ANy idea on what kind of brush is better for Aura to cut-in walls and ceilings? I got a Corona Excalibur Chinex 2 1/2. It feels a little bit firm.


----------



## NCPaint1 (Aug 6, 2009)

Wooster Ultra Pro, or the Benjamin Moore equivalent Nylon Polyester. The Corona Cortez or Delta would also be a good choice. The excalibur, typically works the best for most people on exteriors ( my choice ), and most of the ceramic paints (so i've found). Like BM regal matte, Graham/Muralo ceramic. Hope that helps.


----------



## rockisland (Mar 23, 2010)

NCPaint1 said:


> Wooster Ultra Pro, or the Benjamin Moore equivalent Nylon Polyester. The Corona Cortez or Delta would also be a good choice. The excalibur, typically works the best for most people on exteriors ( my choice ), and most of the ceramic paints (so i've found). Like BM regal matte, Graham/Muralo ceramic. Hope that helps.


Helpful tips!!!:thumbup:

For Wooster Ultra Pro, do you mean ULTRA/PRO® EXTRA-FIRM LINDBECK®? I heard that people suggest use Extra firm brush for Aura.

Is the BM Aura paint brush a good quality one? 

How about Purdy's Pro-extra and Elite? Are they good for Aura? Or maybe other Purdy's lines are better for Aura?


----------



## NCPaint1 (Aug 6, 2009)

rockisland said:


> Helpful tips!!!:thumbup:
> 
> For Wooster Ultra Pro, do you mean ULTRA/PRO® EXTRA-FIRM LINDBECK®? I heard that people suggest use Extra firm brush for Aura.
> 
> ...



Wooster brushes....either of the two you mentioned work well. The extra firm for me is too stiff.

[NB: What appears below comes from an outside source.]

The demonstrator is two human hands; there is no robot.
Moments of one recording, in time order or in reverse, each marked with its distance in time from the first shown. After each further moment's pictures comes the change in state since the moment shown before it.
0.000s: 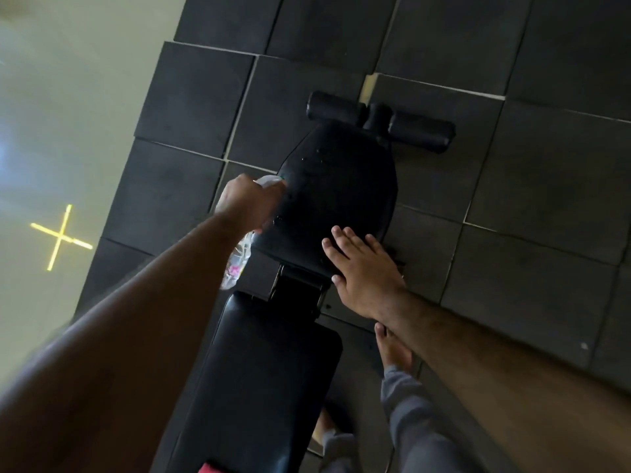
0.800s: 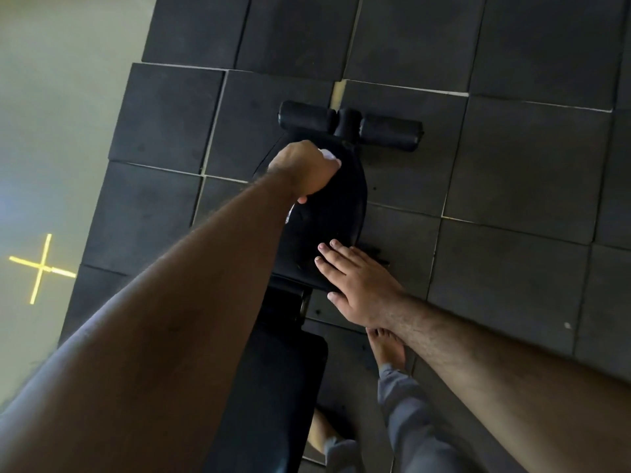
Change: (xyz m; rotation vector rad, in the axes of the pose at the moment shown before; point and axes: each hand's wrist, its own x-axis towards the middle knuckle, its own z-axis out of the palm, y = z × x) left_hand 0.005 0.137 0.062 0.339 -0.166 0.358; right_hand -0.030 0.033 0.004 0.075 0.025 -0.144
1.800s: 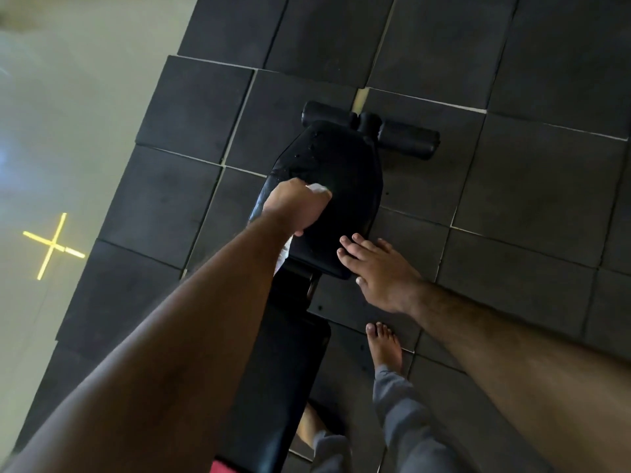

I believe Wooster makes the Aura brush, so it should be similar Ultra Pro.


The Purdy's I couldnt say. Im not a big fan. They seem to fluff out too much for my liking. The bristle tip's look like split ends on hair. They hold a decent amount of paint, but the release isn't as as nice as the others I mentioned.


----------